Even in a bird’s life, there are the peaks and valleys of existence. For birds must be vigilant day and night as they manage the balance between meeting their basic needs and staying safe from harm. This is not a life of leisure, not by any stretch. Forever on the look-out for that predator lurking overhead or under the brush. From the red fox to the hawk, it’s amazing the birds have anything to sing about at all! But sing they must. And while to humans it seems they are singing, in truth, they are just communicating as they know how.   

It would have been nice if someone had bothered to point all of this out to me before that fateful day a year ago when I morphed. I had not thought of all the dangers while I was propped up by pillows in bed at night or stuffed into the chair and pushed into the courtyard by day.

All I saw back then were the advantages of the transition. I never thought about the life threatening daily events that follow a bird’s life.

For me, it had been all about the those vast meadows where I observed dainty yellow breasted meadowlarks hanging onto the tippy tops of tall grasses, swaying in the wind and opening their mouths wide in order to let out the most melodious strings of notes. What a delight.

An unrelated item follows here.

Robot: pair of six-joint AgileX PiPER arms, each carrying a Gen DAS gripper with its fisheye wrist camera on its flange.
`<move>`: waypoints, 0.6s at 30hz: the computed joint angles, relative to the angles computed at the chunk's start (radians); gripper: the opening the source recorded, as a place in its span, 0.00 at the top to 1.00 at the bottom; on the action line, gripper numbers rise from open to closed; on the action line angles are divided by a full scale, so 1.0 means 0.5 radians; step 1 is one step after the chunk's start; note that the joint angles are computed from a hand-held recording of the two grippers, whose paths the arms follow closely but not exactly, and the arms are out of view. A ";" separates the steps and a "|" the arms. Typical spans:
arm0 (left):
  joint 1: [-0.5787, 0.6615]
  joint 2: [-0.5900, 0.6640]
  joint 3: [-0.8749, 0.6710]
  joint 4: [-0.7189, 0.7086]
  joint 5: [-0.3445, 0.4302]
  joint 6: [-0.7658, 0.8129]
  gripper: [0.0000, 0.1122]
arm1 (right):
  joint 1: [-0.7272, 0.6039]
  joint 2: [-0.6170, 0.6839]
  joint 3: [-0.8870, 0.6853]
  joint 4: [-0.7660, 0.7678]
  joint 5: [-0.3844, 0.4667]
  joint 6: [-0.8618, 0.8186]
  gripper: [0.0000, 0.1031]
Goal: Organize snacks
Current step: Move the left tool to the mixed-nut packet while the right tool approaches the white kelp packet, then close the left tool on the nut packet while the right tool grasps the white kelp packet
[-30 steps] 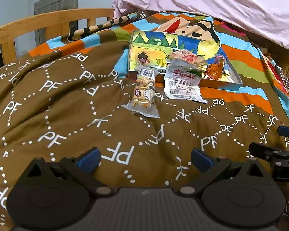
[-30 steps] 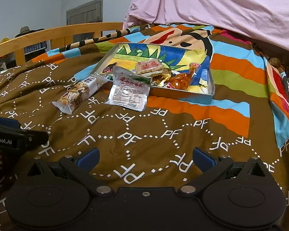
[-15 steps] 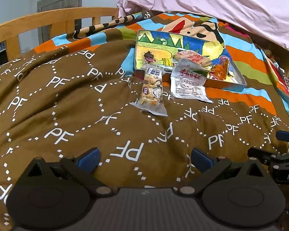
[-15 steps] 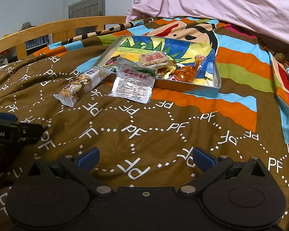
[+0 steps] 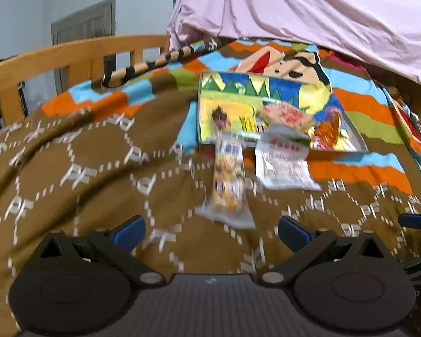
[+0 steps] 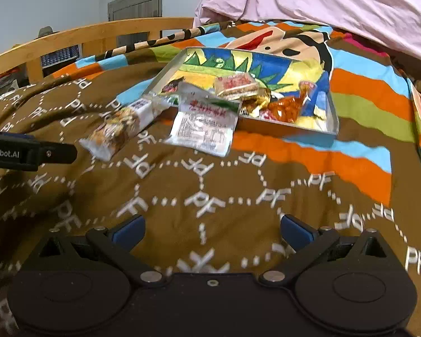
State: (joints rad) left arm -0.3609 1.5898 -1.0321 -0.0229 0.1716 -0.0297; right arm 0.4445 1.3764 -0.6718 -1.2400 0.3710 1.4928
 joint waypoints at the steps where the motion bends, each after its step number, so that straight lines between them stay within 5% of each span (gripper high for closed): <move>1: 0.003 0.036 -0.046 -0.011 -0.005 0.010 0.09 | -0.040 0.054 -0.051 -0.021 -0.036 -0.001 0.01; 10: 0.094 0.388 -0.501 -0.530 0.042 0.537 0.09 | -0.247 0.520 -0.525 -0.273 -0.190 0.117 0.01; 18: 0.133 0.562 -0.679 -0.757 0.091 0.757 0.09 | -0.339 0.791 -0.856 -0.133 -0.246 -0.109 0.01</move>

When I was asked for my dying wish, it was the image of those beautiful birds dotting long and tangled branches of the maple tree outside the room, as they chatted noisily with one another, that made me want to be part of such a charming community. Instead of the lonely existence that I now led, withering away in this ward with no visitors stopping by to see me; instead of all of that- I wanted to fly away. The isolation was overwhelming. As I watched those birds, the idea occurred to me that being part of a vast network of birds – might be nice.

It never occurred to me that my request to Mr. Otto would be fulfilled. If it had, I would have thought it through much more carefully. I would have considered what type of bird I wanted to be, and what kind of song I might have wanted to sing. I would have been much more practical too; I may have asked to be a predator rather than a typical prey. I wish he had asked me for more of an opinion on the specifics of my final incarnation. If it had been up to me, I would perhaps have chosen to be a Osprey, for all the reasons that an Osprey is so amazing. If it could have mattered, I would have crafted my existence to include closeness to the sea, to the waters and to the cliffs. I would have asked to be an Osprey living in the Midwest in summer and I would choose to migrate to South America in winter. Oh the decisions I would have liked to have made. Rather than the vulnerable Chickadee I became, I would have wanted to be stronger and more bold, courageous and majestic.

But that is the trouble in life. We can’t choose. We must accept and make the best of things. And, this is the rub. All of us must take what we are given and carry on.    

I spy the bird bath at Mrs. Green’s back deck is vacant now, those dominant Bluebirds have moved on. I check the sky and the tops of trees. It seems safe, so I venture out for a splash in her clean waters. As I jump into the waters from the perch of the bath’s rim, I bounce around a few times, jumping up and down until my wings feel properly expelled of the twigs and seeds from various encounters in the bush. Refreshed, I move onto the wire mesh feeder nearby for a few seeds of nourishment. And, within my being I thank Mrs. Green for her loveliness in providing a few basic essentials for us feathered souls to enjoy as spring warms into summer.